Mais les caractéristiques physiques de l'argile font que ces éléments ne pourront migrer que par diffusion, c'est à dire avec une vitesse extrêmement lente : ils n'atteindront le sommet ou la base de la couche d'argile qu'après 200 000 ans environ. A ce moment, d'une part leur activité sera devenue négligeable du fait de la décroissance radioactive, et d'autre part ils seront dilués par les aquifères sus- et sous-jacents où l'eau circule à des vitesses de plusieurs mètres par an.

Cela explique pourquoi, selon les modélisations, la dose reçue par les êtres vivants en
surface ne sera jamais supérieure à un ou deux ordres de grandeur en dessous de la valeur imposée par la Règle Fondamentale de Sûreté (0,25 mSv/an).

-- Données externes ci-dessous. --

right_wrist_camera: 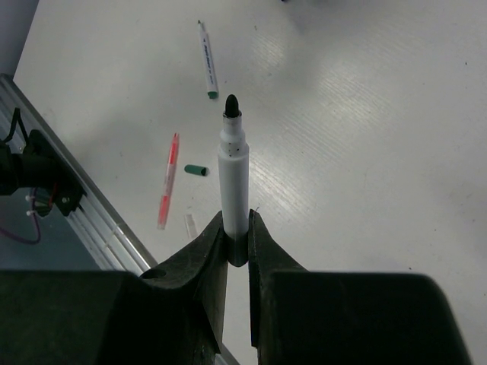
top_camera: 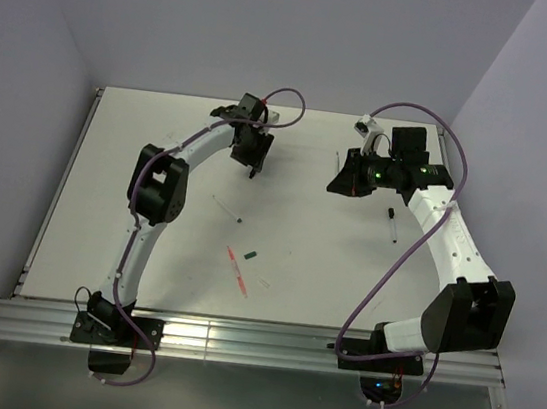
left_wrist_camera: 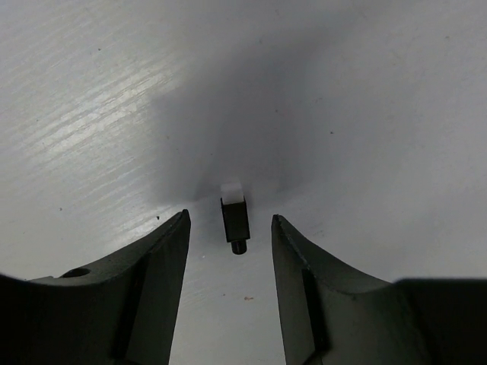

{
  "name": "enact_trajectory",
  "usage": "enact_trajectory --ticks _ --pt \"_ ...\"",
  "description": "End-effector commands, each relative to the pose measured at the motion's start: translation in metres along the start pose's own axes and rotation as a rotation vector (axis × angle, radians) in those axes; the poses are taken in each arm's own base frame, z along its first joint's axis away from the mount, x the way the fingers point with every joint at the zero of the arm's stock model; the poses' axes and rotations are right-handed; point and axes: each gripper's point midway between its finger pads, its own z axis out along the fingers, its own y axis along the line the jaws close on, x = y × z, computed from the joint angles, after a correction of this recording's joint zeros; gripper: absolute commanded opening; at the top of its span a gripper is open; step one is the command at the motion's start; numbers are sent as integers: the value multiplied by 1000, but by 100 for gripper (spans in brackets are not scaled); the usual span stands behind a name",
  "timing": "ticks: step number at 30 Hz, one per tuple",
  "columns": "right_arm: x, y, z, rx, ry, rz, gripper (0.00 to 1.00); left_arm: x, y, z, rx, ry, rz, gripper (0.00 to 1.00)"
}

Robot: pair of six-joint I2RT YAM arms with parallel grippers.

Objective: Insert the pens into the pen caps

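Observation:
My left gripper [left_wrist_camera: 229, 220] hangs low over the far middle of the table [top_camera: 140, 147]. It is open, and the black pen cap [left_wrist_camera: 234, 220] lies flat between its fingertips, touching neither. My right gripper [right_wrist_camera: 236, 220] is shut on a white pen [right_wrist_camera: 234, 167], whose black tip points away from the jaws. Left of it on the table lie a white pen with a green tip [right_wrist_camera: 205, 65], a red pen [right_wrist_camera: 167, 182], a dark green cap [right_wrist_camera: 196, 170] and a clear cap [right_wrist_camera: 190, 224]. From above, the left gripper [top_camera: 251, 166] and right gripper [top_camera: 342, 178] face each other.
Another white pen with dark ends [top_camera: 392, 223] lies on the table under the right forearm. A metal rail [top_camera: 236, 339] runs along the near edge by both arm bases. Walls close in the left, back and right sides.

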Motion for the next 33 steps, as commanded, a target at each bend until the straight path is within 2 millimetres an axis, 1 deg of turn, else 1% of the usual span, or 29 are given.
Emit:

D'autre part la nature a validé ce raisonnement.
En effet, il y a deux milliards d'années, le réacteur nucléaire naturel d'Oklo au Gabon a
fonctionné pendant quelques huit cents mille ans. Il a été l'objet de nombreuses études scientifiques, et il a été montré que les produits de fission avaient très peu migré autour des zones de réaction nucléaire, la couche d'argile qui les entoure ayant bloqué cette migration.

Je comprends tout à fait que le citoyen ordinaire, non spécialiste de ces questions, puisse être inquiet de la présence de ces déchets radioactifs qui sont effectivement dangereux.
Mais ne vaudrait-il pas mieux faire confiance aux scientifiques qui ont étudié la question pendant de nombreuses années, sans conflit d'intérêt ? Quand je vais consulter mon médecin j'attends qu'il m'éclaire sur la nature de mes problèmes de santé et me trouve une solution pour améliorer mon état. Il me paraîtrait judicieux que, pour le cas des déchets radioactifs, le citoyen accepte les résultats des études scientifiques et techniques qui sont réalisées depuis plus de trente années sur le sujet, et qui démontrent la faisabilité du stockage en couche géologique profonde.


D'ailleurs c'est sur la foi des études déjà réalisées que le Parlement a adopté, en 2006, la loi retenant le stockage en couche géologique profonde comme solution de référence pour gérer sur le très long terme les déchets radioactifs de haute activité et de moyenne activité à vie longue. Ce choix est également celui des pays qui ont déjà pris une décision tels que la Finlande ou la Suède, ou qui l'étudient comme la Suisse, les USA, la Russie, la Chine, etc ...


Certes, si les questions fondamentales de ce futur stockage sont bien comprises, de
nombreux problèmes techniques sont encore à résoudre, comme c'est le cas pour toute activité industrielle. C'est la raison pour laquelle une phase industrielle pilote sera réalisée, sans dépôt de déchets radioactifs, pour tester en vraie grandeur la faisabilité du stockage, et sa réversibilité, c'est à dire la possibilité de retirer les colis de déchets dans le cas où une solution meilleure serait trouvée.

Pour conclure j'estime que le projet Cigéo est arrivé à maturité, et que les déchets
radioactifs de haute activité, comme ceux de moyenne activité à vie longue, trouveront là une solution qui préservera les populations de leurs nuisances.
Ainsi l'énergie nucléaire pourra se développer. Cette forme d'énergie qui, contrairement au charbon et au gaz, émet très peu de gaz à effet de serre, et qui de plus est pilotable, sera d'un grand secours pour réduire ces émissions nocives. Elle rendra ainsi l'indispensable lutte contre le réchauffement climatique moins douloureuse pour les populations.